▶ The task: Your result should be the lines holding the word "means", copied from the entries below.

(Items from a data source)
§ §

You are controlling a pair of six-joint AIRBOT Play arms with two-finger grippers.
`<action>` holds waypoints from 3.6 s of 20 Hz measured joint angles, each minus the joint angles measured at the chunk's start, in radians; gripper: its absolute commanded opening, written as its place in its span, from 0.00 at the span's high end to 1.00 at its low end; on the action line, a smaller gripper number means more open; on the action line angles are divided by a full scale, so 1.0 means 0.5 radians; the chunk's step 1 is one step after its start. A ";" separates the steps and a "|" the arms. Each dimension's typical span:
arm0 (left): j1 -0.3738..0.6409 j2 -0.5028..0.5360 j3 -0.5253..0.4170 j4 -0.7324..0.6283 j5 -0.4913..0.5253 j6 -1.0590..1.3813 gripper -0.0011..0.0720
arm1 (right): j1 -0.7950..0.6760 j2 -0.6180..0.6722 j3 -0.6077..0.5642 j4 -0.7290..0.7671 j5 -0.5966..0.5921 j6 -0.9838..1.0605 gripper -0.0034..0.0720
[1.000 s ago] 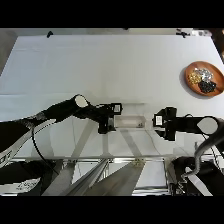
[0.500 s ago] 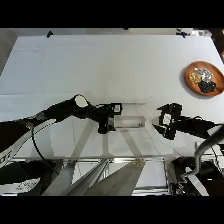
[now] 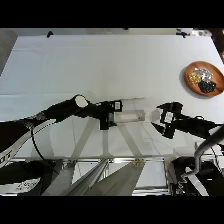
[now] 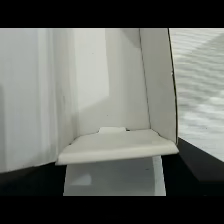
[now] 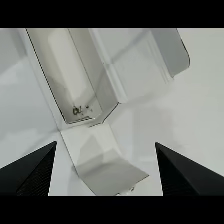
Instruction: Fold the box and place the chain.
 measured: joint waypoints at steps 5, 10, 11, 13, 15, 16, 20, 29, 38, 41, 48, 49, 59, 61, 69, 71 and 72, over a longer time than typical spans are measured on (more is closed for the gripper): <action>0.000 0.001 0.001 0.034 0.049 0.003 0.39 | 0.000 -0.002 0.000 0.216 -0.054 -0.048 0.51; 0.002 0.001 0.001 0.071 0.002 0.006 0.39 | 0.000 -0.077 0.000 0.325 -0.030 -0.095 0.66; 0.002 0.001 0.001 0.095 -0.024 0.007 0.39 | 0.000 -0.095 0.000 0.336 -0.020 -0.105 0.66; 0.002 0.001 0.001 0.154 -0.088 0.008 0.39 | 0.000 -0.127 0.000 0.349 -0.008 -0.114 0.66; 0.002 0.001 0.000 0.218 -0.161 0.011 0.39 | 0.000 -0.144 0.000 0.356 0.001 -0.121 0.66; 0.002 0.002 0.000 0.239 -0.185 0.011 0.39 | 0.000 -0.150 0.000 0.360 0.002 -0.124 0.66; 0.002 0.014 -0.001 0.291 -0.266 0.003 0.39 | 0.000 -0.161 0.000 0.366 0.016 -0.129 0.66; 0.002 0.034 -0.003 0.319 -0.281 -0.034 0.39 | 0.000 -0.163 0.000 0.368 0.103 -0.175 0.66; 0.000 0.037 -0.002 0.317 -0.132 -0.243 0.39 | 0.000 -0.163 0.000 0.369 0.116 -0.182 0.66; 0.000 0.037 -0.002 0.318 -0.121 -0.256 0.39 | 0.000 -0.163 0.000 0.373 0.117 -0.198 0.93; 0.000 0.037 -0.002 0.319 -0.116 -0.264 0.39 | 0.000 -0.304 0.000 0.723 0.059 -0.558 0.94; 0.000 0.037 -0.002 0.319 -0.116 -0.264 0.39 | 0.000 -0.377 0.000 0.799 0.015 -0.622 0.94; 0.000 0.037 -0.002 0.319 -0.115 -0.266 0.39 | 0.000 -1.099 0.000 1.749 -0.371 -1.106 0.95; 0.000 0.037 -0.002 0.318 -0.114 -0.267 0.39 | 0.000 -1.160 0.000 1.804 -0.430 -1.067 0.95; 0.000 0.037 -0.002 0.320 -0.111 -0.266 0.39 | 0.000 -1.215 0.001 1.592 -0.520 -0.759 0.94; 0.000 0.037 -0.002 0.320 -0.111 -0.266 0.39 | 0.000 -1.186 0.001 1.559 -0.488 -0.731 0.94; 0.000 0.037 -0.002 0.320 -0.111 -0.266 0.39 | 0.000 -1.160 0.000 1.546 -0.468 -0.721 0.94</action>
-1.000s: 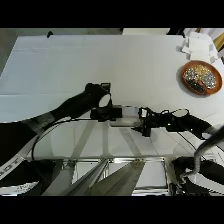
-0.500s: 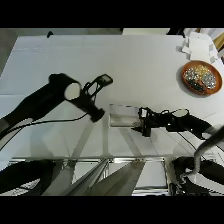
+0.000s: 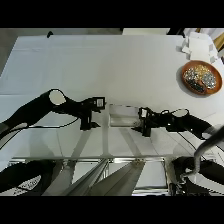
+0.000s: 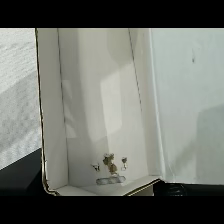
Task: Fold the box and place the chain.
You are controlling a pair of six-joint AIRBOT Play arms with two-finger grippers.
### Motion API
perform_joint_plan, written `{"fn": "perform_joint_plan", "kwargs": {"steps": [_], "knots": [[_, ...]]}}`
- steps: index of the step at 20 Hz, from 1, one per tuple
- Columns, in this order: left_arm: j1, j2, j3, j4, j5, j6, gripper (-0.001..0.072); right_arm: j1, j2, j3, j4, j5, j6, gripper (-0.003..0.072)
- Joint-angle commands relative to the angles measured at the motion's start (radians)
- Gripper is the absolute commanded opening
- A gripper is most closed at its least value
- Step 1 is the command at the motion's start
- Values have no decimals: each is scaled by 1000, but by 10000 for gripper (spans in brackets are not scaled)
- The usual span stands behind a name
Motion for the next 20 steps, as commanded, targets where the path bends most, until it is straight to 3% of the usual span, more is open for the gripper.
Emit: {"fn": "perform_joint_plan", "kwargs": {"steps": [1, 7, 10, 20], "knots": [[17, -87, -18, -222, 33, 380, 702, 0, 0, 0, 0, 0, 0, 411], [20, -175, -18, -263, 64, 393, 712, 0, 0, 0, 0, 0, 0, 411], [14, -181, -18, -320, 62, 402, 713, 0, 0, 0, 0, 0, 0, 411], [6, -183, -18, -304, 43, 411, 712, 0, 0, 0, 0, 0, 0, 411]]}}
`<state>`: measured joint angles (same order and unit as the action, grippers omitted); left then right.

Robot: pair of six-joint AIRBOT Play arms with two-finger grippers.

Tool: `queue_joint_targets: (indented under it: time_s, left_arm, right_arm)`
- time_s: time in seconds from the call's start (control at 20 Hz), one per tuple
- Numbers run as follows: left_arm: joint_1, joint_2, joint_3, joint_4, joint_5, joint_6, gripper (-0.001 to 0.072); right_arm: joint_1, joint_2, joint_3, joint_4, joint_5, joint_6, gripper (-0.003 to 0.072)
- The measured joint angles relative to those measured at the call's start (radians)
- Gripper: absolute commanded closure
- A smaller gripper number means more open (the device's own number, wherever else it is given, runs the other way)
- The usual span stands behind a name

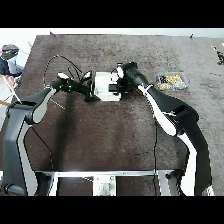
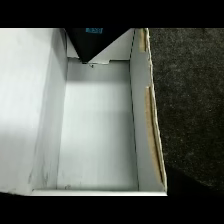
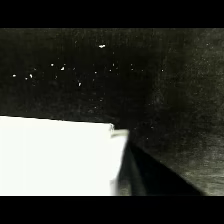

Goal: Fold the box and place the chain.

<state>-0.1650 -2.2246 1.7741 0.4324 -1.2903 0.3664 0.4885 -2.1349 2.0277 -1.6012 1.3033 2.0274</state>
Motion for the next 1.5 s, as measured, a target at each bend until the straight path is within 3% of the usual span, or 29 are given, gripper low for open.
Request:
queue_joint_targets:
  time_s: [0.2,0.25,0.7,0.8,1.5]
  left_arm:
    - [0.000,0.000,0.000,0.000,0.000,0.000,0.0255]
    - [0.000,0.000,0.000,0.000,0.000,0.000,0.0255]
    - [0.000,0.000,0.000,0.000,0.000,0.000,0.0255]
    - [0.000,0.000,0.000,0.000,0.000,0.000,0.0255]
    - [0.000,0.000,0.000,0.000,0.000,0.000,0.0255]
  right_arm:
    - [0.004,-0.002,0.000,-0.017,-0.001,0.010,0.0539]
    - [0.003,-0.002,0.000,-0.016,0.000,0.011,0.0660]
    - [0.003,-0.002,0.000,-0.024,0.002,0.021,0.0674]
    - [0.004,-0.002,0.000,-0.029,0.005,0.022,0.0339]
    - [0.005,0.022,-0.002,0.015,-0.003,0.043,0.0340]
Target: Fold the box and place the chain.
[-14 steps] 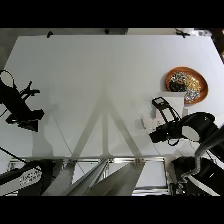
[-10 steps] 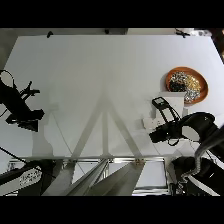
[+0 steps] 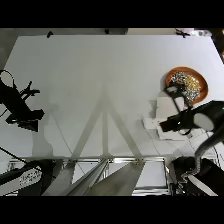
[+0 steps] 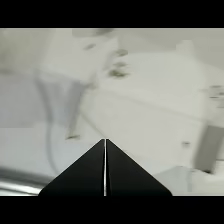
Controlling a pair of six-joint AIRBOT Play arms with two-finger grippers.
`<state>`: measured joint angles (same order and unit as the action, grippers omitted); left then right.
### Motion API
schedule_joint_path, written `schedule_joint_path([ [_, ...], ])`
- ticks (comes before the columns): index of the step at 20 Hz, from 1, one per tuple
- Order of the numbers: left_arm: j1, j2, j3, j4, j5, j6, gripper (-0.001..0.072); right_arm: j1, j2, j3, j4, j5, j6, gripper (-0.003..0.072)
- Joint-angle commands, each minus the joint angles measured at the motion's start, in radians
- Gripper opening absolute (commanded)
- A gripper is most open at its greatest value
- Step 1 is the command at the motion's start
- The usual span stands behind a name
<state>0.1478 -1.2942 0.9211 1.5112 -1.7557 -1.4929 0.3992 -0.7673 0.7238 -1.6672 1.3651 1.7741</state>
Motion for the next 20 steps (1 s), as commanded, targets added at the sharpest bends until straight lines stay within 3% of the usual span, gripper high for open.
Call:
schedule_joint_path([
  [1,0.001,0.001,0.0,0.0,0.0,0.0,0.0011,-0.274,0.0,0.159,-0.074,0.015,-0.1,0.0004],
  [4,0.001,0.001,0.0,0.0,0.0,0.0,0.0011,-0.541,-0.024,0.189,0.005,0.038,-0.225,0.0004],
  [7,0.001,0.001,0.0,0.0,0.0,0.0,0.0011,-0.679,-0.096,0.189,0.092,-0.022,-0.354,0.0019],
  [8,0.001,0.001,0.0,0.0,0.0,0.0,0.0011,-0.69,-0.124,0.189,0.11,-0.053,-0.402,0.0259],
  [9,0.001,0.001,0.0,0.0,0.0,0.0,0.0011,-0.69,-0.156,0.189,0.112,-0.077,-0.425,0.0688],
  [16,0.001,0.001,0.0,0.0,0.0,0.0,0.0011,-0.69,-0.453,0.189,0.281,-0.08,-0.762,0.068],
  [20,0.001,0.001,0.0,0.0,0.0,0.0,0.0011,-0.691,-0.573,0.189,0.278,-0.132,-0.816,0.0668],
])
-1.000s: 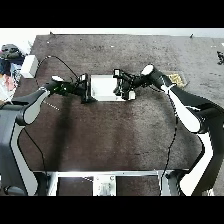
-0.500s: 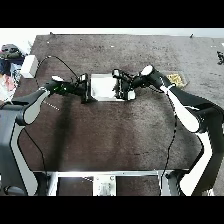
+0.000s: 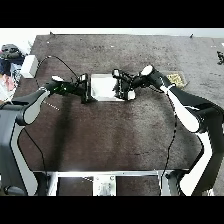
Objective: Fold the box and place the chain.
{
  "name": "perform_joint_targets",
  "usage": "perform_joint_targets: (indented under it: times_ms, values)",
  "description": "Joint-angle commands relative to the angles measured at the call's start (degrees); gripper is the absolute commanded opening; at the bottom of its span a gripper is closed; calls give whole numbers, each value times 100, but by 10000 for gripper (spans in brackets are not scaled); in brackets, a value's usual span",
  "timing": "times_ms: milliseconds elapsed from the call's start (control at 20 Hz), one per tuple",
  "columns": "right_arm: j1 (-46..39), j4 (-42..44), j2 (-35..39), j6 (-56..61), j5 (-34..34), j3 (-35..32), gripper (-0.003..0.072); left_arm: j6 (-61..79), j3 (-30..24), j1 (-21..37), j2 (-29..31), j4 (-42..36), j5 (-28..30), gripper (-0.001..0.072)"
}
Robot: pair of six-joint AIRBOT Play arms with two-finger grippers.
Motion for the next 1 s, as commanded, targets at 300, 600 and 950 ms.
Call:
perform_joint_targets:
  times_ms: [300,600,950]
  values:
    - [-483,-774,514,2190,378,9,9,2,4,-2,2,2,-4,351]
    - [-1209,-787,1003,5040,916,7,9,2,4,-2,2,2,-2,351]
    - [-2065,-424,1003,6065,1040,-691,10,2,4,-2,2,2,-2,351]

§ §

▶ Answer for this exercise:
`<action>` holds waypoints from 3.6 s of 20 Hz measured joint angles, each minus the joint angles measured at the chunk's start, in radians; gripper: its absolute commanded opening, written as its place in its span, from 0.00 at the span's high end to 1.00 at its low end; on the action line, a smaller gripper number means more open; on the action line angles are divided by a full scale, so 1.0 means 0.5 radians; the chunk's step 1 is one step after its start. A ";" separates the steps and a "|" the arms. Each dimension's typical span:
- A smaller gripper number means more open (the device's own number, wherever else it is given, runs the other way)

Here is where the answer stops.